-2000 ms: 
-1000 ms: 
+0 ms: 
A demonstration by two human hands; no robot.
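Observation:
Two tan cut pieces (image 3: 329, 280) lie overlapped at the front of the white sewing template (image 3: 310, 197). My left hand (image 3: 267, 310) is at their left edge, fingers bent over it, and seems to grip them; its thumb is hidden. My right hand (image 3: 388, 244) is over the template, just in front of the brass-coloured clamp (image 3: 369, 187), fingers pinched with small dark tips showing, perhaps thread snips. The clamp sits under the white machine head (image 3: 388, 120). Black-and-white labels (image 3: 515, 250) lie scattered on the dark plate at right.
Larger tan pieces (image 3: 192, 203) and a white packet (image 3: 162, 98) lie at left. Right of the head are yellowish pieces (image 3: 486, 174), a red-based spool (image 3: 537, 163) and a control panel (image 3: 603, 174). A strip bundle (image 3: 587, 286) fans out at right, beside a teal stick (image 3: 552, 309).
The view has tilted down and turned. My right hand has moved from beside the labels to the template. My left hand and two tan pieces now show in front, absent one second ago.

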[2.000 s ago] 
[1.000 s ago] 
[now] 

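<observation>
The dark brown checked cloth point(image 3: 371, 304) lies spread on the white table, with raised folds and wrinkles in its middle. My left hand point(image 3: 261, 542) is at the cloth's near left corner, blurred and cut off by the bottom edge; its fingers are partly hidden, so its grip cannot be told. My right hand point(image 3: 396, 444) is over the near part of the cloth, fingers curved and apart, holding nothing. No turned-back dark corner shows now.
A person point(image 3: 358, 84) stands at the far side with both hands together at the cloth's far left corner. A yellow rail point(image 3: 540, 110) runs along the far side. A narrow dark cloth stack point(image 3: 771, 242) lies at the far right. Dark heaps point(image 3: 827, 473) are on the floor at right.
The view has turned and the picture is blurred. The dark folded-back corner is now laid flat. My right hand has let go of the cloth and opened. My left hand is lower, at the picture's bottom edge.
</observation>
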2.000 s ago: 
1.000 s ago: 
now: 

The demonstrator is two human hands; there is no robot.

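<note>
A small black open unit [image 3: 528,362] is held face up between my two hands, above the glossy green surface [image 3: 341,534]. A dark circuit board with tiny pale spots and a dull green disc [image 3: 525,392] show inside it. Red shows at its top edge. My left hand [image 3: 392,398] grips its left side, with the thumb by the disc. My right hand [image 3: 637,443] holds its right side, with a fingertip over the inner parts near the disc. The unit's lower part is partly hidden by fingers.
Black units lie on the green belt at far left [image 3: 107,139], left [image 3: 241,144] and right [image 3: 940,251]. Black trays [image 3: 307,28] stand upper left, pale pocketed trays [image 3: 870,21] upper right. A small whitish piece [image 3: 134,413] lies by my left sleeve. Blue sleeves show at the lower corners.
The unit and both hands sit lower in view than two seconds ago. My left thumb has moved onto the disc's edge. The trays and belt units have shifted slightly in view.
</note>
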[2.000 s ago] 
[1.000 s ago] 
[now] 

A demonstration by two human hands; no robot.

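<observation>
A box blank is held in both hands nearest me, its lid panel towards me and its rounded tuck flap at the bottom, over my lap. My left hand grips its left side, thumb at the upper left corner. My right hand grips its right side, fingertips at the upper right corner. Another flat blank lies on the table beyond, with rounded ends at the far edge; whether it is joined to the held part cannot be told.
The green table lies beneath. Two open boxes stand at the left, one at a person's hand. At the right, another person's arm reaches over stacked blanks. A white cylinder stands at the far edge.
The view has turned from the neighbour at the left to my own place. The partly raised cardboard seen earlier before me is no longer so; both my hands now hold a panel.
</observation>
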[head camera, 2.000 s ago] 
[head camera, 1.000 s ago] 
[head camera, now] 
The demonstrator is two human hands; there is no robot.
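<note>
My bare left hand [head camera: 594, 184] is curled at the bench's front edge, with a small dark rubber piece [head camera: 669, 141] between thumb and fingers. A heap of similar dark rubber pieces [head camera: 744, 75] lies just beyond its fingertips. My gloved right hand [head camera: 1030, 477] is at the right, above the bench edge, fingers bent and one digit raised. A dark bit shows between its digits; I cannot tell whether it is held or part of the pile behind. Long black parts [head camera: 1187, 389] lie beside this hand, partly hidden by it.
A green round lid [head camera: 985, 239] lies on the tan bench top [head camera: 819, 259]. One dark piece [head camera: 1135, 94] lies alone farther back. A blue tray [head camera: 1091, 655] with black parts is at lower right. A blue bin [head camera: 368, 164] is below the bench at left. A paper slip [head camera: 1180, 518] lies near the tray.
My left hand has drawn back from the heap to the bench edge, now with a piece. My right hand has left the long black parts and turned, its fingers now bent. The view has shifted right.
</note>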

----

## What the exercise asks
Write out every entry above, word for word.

## Output of the task
-2000 ms: 
-1000 ms: 
+0 ms: 
A demonstration by two human hands; no robot.
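Observation:
Two tan cut pieces (image 3: 329, 280) lie overlapped at the front of the white sewing template (image 3: 310, 197). My left hand (image 3: 267, 310) is at their left edge, fingers bent over it, and seems to grip them; its thumb is hidden. My right hand (image 3: 388, 244) is over the template, just in front of the brass-coloured clamp (image 3: 369, 187), fingers pinched with small dark tips showing, perhaps thread snips. The clamp sits under the white machine head (image 3: 388, 120). Black-and-white labels (image 3: 515, 250) lie scattered on the dark plate at right.
Larger tan pieces (image 3: 192, 203) and a white packet (image 3: 162, 98) lie at left. Right of the head are yellowish pieces (image 3: 486, 174), a red-based spool (image 3: 537, 163) and a control panel (image 3: 603, 174). A strip bundle (image 3: 587, 286) fans out at right, beside a teal stick (image 3: 552, 309).
The view has tilted down and turned. My right hand has moved from beside the labels to the template. My left hand and two tan pieces now show in front, absent one second ago.
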
[2.000 s ago] 
[1.000 s ago] 
[now] 

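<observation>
The dark brown checked cloth point(image 3: 371, 304) lies spread on the white table, with raised folds and wrinkles in its middle. My left hand point(image 3: 261, 542) is at the cloth's near left corner, blurred and cut off by the bottom edge; its fingers are partly hidden, so its grip cannot be told. My right hand point(image 3: 396, 444) is over the near part of the cloth, fingers curved and apart, holding nothing. No turned-back dark corner shows now.
A person point(image 3: 358, 84) stands at the far side with both hands together at the cloth's far left corner. A yellow rail point(image 3: 540, 110) runs along the far side. A narrow dark cloth stack point(image 3: 771, 242) lies at the far right. Dark heaps point(image 3: 827, 473) are on the floor at right.
The view has turned and the picture is blurred. The dark folded-back corner is now laid flat. My right hand has let go of the cloth and opened. My left hand is lower, at the picture's bottom edge.
</observation>
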2.000 s ago: 
1.000 s ago: 
now: 

The demonstrator is two human hands; there is no robot.

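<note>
A small black open unit [image 3: 528,362] is held face up between my two hands, above the glossy green surface [image 3: 341,534]. A dark circuit board with tiny pale spots and a dull green disc [image 3: 525,392] show inside it. Red shows at its top edge. My left hand [image 3: 392,398] grips its left side, with the thumb by the disc. My right hand [image 3: 637,443] holds its right side, with a fingertip over the inner parts near the disc. The unit's lower part is partly hidden by fingers.
Black units lie on the green belt at far left [image 3: 107,139], left [image 3: 241,144] and right [image 3: 940,251]. Black trays [image 3: 307,28] stand upper left, pale pocketed trays [image 3: 870,21] upper right. A small whitish piece [image 3: 134,413] lies by my left sleeve. Blue sleeves show at the lower corners.
The unit and both hands sit lower in view than two seconds ago. My left thumb has moved onto the disc's edge. The trays and belt units have shifted slightly in view.
</note>
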[2.000 s ago] 
[1.000 s ago] 
[now] 

A demonstration by two human hands; no robot.

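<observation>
A box blank is held in both hands nearest me, its lid panel towards me and its rounded tuck flap at the bottom, over my lap. My left hand grips its left side, thumb at the upper left corner. My right hand grips its right side, fingertips at the upper right corner. Another flat blank lies on the table beyond, with rounded ends at the far edge; whether it is joined to the held part cannot be told.
The green table lies beneath. Two open boxes stand at the left, one at a person's hand. At the right, another person's arm reaches over stacked blanks. A white cylinder stands at the far edge.
The view has turned from the neighbour at the left to my own place. The partly raised cardboard seen earlier before me is no longer so; both my hands now hold a panel.
</observation>
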[head camera, 2.000 s ago] 
[head camera, 1.000 s ago] 
[head camera, now] 
The demonstrator is two human hands; there is no robot.
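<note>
My bare left hand [head camera: 594, 184] is curled at the bench's front edge, with a small dark rubber piece [head camera: 669, 141] between thumb and fingers. A heap of similar dark rubber pieces [head camera: 744, 75] lies just beyond its fingertips. My gloved right hand [head camera: 1030, 477] is at the right, above the bench edge, fingers bent and one digit raised. A dark bit shows between its digits; I cannot tell whether it is held or part of the pile behind. Long black parts [head camera: 1187, 389] lie beside this hand, partly hidden by it.
A green round lid [head camera: 985, 239] lies on the tan bench top [head camera: 819, 259]. One dark piece [head camera: 1135, 94] lies alone farther back. A blue tray [head camera: 1091, 655] with black parts is at lower right. A blue bin [head camera: 368, 164] is below the bench at left. A paper slip [head camera: 1180, 518] lies near the tray.
My left hand has drawn back from the heap to the bench edge, now with a piece. My right hand has left the long black parts and turned, its fingers now bent. The view has shifted right.
</note>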

The answer to this exercise has been fully stated.